▶ [Exercise prompt] Beginning with the line that has "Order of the", reproduce each remaining line of the data exactly, down to and including the last.

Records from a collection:
____

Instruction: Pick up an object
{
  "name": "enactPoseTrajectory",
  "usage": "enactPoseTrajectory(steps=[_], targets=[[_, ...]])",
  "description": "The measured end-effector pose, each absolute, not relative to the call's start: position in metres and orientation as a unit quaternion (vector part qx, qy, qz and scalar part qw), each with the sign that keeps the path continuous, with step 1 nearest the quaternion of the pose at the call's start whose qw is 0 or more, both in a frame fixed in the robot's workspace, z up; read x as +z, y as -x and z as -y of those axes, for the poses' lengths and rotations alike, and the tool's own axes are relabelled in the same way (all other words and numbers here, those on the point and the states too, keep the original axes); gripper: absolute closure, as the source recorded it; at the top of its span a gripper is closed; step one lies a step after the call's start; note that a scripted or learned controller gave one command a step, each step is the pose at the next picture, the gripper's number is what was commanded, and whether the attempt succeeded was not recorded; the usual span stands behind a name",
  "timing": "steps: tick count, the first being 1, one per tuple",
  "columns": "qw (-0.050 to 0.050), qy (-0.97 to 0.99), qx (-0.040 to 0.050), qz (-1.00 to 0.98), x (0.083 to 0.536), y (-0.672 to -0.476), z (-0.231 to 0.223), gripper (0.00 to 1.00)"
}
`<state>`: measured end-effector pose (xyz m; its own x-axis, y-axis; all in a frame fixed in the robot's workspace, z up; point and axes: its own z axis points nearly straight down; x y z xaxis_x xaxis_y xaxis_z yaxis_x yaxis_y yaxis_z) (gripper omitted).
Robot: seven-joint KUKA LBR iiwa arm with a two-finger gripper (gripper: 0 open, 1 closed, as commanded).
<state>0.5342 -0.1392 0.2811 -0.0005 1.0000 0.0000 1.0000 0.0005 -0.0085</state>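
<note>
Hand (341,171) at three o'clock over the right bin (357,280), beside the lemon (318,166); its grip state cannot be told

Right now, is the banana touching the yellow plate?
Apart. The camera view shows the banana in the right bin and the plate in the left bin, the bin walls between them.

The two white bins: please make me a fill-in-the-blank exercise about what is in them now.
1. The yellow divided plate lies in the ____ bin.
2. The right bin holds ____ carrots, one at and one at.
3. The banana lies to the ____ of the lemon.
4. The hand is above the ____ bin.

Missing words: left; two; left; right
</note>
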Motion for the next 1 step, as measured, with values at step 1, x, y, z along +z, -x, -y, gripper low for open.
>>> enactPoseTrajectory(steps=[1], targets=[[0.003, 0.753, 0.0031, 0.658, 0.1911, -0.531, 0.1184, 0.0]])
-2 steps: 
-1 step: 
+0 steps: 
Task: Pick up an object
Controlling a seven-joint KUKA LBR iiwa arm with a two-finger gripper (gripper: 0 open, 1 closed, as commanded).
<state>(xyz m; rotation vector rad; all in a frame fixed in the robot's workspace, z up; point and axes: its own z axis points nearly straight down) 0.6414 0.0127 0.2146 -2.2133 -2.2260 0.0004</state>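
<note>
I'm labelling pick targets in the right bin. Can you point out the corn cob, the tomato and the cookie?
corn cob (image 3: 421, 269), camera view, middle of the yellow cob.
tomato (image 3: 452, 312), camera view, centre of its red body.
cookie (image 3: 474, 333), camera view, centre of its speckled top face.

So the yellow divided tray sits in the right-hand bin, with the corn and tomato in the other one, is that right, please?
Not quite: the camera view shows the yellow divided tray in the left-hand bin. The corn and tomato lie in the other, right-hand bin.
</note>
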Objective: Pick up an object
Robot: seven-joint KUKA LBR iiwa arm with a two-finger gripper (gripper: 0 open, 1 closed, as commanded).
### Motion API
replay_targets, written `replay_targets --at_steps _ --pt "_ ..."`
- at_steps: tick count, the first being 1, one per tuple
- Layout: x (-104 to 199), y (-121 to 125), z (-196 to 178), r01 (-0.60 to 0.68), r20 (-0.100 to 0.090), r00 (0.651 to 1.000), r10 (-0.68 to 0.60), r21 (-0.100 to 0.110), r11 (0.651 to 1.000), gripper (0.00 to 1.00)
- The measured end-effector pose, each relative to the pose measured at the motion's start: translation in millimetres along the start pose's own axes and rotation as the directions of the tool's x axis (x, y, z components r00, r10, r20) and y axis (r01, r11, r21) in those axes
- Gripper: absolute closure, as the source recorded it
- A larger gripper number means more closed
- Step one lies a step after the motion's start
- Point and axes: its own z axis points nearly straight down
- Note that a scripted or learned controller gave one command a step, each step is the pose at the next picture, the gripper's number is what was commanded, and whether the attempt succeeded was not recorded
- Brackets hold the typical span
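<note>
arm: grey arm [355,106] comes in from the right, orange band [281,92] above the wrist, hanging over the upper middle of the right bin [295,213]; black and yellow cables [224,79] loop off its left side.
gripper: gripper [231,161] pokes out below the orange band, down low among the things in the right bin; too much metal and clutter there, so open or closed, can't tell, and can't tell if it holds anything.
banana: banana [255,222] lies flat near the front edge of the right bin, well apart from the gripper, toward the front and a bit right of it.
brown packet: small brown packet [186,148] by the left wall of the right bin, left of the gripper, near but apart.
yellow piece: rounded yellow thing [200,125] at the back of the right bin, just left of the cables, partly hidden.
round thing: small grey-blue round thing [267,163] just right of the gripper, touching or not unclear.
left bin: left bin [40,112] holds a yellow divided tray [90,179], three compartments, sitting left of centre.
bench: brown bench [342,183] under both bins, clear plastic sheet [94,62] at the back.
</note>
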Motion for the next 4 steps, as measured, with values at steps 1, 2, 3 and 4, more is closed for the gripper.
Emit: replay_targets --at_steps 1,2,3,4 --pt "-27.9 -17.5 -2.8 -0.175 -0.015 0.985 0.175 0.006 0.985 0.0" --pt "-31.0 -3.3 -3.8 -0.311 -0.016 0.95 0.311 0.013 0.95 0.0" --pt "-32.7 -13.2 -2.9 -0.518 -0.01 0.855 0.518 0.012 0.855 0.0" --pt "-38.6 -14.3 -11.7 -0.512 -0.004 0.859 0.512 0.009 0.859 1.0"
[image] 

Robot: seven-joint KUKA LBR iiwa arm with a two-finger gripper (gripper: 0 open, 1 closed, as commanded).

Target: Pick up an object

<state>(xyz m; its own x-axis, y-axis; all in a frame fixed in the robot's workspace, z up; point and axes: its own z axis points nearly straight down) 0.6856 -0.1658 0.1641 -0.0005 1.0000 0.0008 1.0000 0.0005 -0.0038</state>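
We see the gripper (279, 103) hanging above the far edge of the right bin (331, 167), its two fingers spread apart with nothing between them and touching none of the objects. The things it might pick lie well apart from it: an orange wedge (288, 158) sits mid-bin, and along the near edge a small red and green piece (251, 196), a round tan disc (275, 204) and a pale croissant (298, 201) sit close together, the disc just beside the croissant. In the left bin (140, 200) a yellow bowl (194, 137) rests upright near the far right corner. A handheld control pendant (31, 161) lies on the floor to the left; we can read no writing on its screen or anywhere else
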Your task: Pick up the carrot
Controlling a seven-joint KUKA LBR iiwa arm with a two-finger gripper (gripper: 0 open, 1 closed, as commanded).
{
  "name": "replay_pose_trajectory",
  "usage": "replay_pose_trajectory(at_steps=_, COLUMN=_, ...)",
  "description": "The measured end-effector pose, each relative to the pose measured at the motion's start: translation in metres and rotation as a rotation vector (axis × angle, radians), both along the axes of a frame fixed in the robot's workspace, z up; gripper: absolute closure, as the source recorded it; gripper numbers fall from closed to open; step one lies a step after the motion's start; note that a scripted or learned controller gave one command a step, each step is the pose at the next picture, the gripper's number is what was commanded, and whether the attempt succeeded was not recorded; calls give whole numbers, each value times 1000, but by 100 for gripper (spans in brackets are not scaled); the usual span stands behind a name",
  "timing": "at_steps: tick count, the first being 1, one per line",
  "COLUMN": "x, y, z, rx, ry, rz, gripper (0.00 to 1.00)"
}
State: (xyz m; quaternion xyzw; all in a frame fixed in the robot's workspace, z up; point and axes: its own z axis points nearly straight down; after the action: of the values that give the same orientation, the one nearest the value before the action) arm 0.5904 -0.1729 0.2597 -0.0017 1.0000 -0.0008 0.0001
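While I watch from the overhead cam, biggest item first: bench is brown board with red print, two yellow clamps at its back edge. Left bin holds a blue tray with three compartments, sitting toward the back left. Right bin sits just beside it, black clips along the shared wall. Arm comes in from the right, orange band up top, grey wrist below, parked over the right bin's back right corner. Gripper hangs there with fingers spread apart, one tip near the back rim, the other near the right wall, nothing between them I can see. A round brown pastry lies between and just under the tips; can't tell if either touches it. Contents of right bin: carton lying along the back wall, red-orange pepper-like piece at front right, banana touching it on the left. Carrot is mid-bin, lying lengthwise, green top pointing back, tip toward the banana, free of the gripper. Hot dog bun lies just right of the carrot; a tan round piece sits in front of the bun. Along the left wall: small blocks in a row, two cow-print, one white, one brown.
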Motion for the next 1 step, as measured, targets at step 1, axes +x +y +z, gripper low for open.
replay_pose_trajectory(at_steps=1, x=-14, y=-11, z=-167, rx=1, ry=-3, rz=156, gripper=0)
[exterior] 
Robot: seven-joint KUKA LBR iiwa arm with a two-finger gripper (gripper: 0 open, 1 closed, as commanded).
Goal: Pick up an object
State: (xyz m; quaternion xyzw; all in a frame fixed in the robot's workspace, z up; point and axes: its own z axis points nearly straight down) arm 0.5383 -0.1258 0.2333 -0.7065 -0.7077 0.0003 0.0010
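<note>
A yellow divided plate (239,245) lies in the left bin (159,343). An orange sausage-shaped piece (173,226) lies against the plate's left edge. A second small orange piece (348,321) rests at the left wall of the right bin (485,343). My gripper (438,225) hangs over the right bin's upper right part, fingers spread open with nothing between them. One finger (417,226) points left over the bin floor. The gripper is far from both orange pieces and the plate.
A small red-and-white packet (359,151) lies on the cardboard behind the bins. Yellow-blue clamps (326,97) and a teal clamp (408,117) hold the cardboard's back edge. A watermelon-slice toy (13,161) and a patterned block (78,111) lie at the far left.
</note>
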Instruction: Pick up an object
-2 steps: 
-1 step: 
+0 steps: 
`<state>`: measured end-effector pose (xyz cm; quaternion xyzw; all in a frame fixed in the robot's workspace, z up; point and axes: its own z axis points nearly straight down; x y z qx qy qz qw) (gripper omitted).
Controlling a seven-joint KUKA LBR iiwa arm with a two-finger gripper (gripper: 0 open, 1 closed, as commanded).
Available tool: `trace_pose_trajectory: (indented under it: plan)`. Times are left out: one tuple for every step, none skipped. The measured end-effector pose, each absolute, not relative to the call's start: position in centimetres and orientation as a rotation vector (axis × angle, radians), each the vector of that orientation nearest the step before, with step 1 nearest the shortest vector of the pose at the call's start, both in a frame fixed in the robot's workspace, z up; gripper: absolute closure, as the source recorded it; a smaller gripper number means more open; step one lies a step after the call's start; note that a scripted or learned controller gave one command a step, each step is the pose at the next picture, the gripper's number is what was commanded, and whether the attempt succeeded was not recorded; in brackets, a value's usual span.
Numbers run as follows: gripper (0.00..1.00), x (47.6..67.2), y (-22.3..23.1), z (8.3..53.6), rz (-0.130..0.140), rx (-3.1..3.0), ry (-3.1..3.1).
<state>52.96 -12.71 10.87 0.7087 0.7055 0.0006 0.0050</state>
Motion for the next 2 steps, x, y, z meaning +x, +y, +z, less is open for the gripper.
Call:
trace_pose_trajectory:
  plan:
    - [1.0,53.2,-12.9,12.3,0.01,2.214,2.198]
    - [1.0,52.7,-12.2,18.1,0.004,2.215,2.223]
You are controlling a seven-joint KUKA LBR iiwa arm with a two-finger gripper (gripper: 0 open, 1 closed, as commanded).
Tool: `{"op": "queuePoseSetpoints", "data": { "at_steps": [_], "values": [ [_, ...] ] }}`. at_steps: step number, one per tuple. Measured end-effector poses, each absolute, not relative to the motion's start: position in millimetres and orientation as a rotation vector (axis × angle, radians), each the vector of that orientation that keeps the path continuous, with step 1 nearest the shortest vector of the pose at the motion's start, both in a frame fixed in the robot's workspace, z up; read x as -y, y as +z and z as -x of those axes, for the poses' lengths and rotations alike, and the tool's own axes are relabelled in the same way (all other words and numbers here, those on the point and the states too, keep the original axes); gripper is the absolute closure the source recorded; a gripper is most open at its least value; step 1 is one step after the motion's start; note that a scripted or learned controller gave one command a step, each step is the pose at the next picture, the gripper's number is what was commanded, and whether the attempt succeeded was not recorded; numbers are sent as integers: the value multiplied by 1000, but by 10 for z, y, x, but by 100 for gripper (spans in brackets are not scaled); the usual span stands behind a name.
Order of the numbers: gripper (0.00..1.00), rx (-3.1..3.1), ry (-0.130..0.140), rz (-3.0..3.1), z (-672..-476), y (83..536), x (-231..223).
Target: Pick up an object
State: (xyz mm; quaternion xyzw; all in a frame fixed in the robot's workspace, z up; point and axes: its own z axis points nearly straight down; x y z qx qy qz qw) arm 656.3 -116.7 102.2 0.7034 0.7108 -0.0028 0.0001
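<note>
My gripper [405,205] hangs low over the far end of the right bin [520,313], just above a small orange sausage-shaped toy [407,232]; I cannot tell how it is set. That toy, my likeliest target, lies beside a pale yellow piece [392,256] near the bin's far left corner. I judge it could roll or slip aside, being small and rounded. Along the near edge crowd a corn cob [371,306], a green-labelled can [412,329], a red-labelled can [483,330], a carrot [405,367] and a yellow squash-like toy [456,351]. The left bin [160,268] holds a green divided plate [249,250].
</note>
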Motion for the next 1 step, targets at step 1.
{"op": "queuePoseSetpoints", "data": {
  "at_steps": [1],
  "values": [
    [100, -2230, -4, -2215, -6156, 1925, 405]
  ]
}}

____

▶ [Answer below]
Order of the numbers: gripper (0.00..1.00), rx (-3.1..3.1), ry (-0.130..0.140), rz (-3.0..3.1), z (-672..-476), y (83..536), x (-231..223).
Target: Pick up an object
State: (xyz mm; quaternion xyzw; all in a frame fixed in the robot's workspace, z up; point and axes: its own z axis points nearly straight down; x y z qx qy qz qw) arm 656.3 -116.7 102.2 0.7034 0.7108 -0.0028 0.0001
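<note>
My gripper [405,205] hangs low over the far end of the right bin [520,313], just above a small orange sausage-shaped toy [407,232]; I cannot tell how it is set. That toy, my likeliest target, lies beside a pale yellow piece [392,256] near the bin's far left corner. I judge it could roll or slip aside, being small and rounded. Along the near edge crowd a corn cob [371,306], a green-labelled can [412,329], a red-labelled can [483,330], a carrot [405,367] and a yellow squash-like toy [456,351]. The left bin [160,268] holds a green divided plate [249,250].
</note>
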Motion for the next 1 step, targets at step 1.
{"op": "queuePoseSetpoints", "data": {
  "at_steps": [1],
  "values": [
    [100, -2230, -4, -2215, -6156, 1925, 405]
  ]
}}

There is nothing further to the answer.